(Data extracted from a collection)
..............................

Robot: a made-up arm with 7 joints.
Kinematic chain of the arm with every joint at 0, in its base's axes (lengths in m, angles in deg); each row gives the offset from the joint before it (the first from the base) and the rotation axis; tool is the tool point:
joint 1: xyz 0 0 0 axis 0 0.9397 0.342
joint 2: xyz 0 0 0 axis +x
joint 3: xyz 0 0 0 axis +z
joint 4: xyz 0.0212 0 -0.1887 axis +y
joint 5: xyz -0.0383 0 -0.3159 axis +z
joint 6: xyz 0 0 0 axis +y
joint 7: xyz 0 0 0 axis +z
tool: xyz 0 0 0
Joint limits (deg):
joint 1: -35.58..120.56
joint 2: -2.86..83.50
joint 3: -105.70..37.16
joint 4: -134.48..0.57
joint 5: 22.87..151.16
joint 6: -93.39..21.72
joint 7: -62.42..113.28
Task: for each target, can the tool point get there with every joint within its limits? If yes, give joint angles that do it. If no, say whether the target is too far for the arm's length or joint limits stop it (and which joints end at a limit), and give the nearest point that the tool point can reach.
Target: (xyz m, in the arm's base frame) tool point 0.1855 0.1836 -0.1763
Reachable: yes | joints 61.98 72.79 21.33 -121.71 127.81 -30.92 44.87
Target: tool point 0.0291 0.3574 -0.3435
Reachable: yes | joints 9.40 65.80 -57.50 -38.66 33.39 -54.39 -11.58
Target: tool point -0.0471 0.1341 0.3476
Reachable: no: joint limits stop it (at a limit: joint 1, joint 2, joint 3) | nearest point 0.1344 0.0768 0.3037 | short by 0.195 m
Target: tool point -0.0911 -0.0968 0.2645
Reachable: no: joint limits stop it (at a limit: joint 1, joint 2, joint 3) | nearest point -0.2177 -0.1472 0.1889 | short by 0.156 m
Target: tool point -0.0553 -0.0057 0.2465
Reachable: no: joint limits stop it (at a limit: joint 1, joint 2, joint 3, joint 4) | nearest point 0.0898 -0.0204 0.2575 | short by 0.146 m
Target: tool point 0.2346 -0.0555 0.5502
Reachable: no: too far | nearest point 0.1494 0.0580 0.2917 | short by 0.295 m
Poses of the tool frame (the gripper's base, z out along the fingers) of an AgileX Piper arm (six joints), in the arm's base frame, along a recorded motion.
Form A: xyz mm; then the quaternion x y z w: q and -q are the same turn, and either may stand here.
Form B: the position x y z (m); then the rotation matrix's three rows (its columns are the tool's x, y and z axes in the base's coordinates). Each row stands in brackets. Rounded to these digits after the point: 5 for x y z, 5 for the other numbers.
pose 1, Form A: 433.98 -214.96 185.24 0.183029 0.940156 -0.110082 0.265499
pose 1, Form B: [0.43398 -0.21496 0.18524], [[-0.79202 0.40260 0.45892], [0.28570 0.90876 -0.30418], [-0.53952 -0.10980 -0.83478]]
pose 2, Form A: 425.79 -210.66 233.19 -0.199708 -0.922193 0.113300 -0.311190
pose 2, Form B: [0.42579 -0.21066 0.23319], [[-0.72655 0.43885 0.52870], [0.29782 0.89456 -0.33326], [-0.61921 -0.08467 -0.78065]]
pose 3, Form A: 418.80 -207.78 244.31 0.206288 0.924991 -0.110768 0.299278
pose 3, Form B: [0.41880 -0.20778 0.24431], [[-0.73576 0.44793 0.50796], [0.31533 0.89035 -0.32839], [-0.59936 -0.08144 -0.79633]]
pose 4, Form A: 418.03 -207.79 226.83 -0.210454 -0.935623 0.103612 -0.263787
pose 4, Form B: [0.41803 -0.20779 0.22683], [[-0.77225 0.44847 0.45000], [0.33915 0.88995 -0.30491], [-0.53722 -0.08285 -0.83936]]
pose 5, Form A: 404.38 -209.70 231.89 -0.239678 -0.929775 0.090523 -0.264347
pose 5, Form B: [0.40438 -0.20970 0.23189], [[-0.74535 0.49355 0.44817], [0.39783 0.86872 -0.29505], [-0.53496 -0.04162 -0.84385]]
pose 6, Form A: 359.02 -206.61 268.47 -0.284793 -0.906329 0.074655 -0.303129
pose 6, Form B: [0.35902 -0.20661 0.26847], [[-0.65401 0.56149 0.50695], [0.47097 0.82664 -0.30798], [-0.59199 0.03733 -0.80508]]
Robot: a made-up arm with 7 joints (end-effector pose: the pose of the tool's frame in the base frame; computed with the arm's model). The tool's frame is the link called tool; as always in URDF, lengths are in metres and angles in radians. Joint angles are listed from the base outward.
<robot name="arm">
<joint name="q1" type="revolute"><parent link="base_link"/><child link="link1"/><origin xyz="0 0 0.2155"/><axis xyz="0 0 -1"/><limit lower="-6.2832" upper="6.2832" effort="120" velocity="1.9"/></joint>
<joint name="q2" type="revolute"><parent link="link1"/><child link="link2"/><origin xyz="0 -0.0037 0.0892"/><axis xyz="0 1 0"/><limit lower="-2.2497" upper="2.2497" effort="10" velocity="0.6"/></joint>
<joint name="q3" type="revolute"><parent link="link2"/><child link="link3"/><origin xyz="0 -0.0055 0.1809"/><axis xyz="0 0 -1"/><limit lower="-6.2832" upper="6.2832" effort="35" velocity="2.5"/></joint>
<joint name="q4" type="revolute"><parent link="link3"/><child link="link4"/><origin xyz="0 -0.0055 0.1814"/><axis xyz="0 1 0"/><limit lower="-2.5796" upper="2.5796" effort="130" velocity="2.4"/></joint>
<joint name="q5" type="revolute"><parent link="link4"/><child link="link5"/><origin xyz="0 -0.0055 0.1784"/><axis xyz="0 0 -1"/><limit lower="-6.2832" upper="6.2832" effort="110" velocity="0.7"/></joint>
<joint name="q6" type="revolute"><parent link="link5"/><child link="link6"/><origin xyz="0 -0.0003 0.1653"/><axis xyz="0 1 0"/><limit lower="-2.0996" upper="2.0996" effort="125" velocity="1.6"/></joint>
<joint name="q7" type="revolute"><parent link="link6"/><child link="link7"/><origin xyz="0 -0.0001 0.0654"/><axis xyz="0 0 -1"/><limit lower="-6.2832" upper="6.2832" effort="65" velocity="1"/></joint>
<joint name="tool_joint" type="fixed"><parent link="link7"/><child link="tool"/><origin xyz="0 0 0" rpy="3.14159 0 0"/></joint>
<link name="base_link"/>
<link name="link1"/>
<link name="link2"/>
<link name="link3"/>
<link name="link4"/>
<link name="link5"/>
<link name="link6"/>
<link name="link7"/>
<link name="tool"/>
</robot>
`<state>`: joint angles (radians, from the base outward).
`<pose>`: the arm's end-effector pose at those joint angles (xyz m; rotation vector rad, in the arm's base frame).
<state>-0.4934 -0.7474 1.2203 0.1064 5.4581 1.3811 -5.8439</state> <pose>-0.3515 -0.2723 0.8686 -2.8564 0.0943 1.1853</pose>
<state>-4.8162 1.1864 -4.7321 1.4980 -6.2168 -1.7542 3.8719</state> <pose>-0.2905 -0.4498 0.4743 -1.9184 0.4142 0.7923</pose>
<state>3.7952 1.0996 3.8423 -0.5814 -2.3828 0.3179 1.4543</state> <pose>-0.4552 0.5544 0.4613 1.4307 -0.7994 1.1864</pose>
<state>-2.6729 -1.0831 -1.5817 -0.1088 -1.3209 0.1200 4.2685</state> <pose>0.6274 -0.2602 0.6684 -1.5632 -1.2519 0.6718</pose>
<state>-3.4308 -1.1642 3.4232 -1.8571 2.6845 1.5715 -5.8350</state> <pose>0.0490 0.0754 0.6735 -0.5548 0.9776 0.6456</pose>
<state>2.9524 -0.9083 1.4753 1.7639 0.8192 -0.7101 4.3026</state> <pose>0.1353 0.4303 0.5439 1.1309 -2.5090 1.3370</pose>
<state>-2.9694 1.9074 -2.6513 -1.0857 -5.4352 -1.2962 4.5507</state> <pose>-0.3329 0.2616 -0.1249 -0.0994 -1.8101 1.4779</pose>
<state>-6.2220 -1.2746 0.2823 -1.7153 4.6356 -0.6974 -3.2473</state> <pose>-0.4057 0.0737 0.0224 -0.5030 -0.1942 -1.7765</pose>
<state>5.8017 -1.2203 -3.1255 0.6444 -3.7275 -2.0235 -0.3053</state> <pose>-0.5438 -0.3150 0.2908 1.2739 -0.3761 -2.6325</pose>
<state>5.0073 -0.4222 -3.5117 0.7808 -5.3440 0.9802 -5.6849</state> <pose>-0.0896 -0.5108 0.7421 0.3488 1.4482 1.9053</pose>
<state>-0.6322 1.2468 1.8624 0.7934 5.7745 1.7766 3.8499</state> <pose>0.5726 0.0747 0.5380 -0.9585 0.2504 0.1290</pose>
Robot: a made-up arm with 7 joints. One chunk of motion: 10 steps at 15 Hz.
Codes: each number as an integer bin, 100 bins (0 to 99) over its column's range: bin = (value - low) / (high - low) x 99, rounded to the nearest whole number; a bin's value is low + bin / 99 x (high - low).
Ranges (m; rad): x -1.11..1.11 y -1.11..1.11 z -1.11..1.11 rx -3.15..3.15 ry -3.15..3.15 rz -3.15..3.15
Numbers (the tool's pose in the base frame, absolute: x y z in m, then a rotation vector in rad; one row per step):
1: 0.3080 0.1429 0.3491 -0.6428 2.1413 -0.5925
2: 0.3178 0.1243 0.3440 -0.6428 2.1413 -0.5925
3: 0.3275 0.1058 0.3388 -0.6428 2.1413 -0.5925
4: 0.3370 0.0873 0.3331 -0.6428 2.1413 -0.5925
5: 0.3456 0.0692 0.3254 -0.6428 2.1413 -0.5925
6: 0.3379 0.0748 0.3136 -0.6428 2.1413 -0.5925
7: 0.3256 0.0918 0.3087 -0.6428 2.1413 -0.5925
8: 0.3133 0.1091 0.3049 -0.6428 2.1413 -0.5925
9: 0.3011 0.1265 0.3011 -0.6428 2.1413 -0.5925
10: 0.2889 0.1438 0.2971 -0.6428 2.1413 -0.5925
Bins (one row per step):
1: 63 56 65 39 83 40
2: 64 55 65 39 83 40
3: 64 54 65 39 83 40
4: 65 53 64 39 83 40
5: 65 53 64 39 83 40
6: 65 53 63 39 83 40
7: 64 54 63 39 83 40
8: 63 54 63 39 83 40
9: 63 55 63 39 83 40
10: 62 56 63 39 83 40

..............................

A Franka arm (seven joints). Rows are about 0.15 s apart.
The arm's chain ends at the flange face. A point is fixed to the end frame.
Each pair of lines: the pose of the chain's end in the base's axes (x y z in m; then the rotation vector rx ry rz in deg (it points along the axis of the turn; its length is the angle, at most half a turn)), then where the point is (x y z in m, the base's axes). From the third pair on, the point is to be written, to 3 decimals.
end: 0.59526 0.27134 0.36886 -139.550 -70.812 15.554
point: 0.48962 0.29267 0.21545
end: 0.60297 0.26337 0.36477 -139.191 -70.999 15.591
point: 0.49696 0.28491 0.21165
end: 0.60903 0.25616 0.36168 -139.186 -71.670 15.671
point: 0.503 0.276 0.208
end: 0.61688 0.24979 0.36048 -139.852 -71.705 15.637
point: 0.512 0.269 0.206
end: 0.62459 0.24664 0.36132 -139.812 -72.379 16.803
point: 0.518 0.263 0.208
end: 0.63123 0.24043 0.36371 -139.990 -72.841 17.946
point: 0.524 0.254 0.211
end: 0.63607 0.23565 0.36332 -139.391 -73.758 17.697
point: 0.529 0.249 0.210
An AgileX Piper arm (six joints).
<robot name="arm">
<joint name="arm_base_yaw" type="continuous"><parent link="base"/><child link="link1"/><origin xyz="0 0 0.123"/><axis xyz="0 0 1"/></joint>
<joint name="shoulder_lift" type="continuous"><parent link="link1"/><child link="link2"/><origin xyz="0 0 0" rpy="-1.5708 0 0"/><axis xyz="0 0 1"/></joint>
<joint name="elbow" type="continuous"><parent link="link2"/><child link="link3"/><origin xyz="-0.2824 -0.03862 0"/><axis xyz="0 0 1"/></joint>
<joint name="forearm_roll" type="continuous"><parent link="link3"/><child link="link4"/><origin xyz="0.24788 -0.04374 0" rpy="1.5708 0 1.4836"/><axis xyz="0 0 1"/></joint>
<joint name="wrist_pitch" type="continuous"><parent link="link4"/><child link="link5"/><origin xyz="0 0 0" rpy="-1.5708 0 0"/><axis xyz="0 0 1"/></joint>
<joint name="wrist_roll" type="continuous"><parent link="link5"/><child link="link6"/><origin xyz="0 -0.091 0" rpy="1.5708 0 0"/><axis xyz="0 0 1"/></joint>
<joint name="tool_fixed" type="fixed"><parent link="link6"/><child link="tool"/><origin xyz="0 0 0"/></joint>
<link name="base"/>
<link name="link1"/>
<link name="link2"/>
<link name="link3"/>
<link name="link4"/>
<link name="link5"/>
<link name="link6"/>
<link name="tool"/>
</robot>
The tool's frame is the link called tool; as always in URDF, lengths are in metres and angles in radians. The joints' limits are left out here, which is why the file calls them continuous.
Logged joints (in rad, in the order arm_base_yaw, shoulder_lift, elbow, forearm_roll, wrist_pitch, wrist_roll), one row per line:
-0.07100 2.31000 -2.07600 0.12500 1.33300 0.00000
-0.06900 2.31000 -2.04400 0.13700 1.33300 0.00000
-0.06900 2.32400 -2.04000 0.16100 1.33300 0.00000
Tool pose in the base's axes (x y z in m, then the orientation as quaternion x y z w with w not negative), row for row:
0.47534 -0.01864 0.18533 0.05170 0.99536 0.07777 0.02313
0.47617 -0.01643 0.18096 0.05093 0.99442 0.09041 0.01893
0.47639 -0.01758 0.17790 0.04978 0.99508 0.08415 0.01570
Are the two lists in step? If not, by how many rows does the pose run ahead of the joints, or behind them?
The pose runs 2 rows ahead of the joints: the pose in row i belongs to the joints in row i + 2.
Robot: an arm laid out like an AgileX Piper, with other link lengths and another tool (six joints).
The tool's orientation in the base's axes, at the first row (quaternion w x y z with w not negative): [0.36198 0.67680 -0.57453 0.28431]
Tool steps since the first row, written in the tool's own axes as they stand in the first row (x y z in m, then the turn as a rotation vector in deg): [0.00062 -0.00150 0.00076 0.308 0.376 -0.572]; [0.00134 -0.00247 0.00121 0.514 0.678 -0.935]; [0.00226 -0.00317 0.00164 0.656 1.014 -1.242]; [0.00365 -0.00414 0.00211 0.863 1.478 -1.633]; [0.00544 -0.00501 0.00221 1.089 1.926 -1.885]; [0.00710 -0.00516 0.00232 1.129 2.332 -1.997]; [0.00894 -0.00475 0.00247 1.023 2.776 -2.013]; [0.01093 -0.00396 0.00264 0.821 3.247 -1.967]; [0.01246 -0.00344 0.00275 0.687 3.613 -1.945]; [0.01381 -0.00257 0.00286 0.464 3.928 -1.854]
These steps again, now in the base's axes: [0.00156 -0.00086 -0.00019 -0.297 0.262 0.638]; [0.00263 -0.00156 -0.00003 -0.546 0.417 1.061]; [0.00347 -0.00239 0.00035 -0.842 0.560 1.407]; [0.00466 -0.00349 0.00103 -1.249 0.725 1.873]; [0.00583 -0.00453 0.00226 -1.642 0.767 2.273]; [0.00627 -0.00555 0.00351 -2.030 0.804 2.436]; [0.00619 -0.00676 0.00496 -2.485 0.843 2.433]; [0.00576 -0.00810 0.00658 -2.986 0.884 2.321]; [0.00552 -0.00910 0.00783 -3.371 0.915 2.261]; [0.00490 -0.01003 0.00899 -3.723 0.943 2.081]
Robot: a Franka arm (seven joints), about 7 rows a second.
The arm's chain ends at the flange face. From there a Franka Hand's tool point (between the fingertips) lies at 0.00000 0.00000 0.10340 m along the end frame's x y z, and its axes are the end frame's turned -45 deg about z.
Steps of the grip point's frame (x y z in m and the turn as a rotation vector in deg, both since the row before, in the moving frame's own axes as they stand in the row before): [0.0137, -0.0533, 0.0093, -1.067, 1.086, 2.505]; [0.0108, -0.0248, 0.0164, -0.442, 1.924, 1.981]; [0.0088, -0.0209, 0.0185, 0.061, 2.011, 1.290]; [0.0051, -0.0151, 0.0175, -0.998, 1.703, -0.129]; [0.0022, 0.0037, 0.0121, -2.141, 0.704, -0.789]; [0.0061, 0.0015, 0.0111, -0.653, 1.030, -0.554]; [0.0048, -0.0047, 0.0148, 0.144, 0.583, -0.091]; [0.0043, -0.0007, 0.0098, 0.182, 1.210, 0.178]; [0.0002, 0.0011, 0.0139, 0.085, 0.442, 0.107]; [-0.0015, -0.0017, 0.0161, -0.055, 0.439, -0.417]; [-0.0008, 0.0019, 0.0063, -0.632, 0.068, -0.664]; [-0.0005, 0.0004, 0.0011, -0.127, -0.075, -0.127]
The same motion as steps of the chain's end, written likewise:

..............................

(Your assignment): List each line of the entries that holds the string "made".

(Finished task):
Robot: a made-up arm with 7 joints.
Robot: a made-up arm with 7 joints (end-effector pose: the pose of the tool's frame in the base frame; computed with the arm's model). The tool's frame is the link called tool; as always in URDF, lengths are in metres and angles in radians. Joint angles are listed from the base outward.
Robot: a made-up arm with 7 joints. One chunk of motion: 10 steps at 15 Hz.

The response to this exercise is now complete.